In order to circumvent statistical and computational hardness results in sequential decision-making, recent work has considered smoothed online learning, where the distribution of data at each time is assumed to have bounded likeliehood ratio with respect to a base measure when conditioned on the history. While previous works have demonstrated the benefits of smoothness, they have either assumed that the base measure is known to the learner or have presented computationally inefficient algorithms applying only in special cases. This work investigates the more general setting where the base measure is \emph{unknown} to the learner, focusing in particular on the performance of Empirical Risk Minimization (ERM) with square loss when the data are well-specified and smooth. We show that in this setting, ERM is able to achieve sublinear error whenever a class is learnable with iid data; in particular, ERM achieves error scaling as $\tilde O( \sqrt{\mathrm{comp}(\mathcal F)\cdot T} )$, where $\mathrm{comp}(\mathcal F)$ is the statistical complexity of learning $\mathcal F$ with iid data. In so doing, we prove a novel norm comparison bound for smoothed data that comprises the first sharp norm comparison for dependent data applying to arbitrary, nonlinear function classes. We complement these results with a lower bound indicating that our analysis of ERM is essentially tight, establishing a separation in the performance of ERM between smoothed and iid data.

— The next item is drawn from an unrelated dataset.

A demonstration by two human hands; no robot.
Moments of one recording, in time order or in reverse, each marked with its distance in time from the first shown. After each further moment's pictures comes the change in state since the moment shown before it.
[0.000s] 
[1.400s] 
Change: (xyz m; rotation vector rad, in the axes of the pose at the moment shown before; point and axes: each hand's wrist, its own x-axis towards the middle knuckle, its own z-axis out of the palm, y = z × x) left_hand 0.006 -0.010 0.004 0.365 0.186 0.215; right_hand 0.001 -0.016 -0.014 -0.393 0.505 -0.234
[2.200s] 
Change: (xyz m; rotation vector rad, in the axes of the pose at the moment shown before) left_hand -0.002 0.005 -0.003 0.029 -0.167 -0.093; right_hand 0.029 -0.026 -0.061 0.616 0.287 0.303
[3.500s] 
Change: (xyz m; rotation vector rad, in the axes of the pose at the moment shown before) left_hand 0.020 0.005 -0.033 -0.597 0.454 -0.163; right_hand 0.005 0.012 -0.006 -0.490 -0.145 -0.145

翻译：为规避序贯决策中统计与计算层面的困难结果，近期研究关注平滑在线学习问题，该设定假设每个时刻数据在给定历史条件下与基测度之间具有有界似然比。尽管已有工作证明了平滑性的优势，但这些研究要么假设学习器已知基测度，要么仅针对特殊情形提出计算低效的算法。本文研究基测度对学习器未知的更一般设定，特别关注数据满足设定规范且平滑时，平方损失函数下经验风险最小化（ERM）的表现。我们证明，在该设定下，只要类别在独立同分布数据下可学习，ERM即可实现次线性误差；具体而言，ERM的误差量级可达$\tilde O( \sqrt{\mathrm{comp}(\mathcal F)\cdot T} )$，其中$\mathrm{comp}(\mathcal F)$表示学习类别$\mathcal F$在独立同分布数据下的统计复杂度。在此过程中，我们为平滑数据证明了一个新颖的范数比较界，这是首个适用于任意非线性函数类依赖数据的尖刻范数比较结果。我们通过下界证明本文对ERM的分析本质上具有紧致性，揭示了平滑数据与独立同分布数据下ERM性能之间的差距。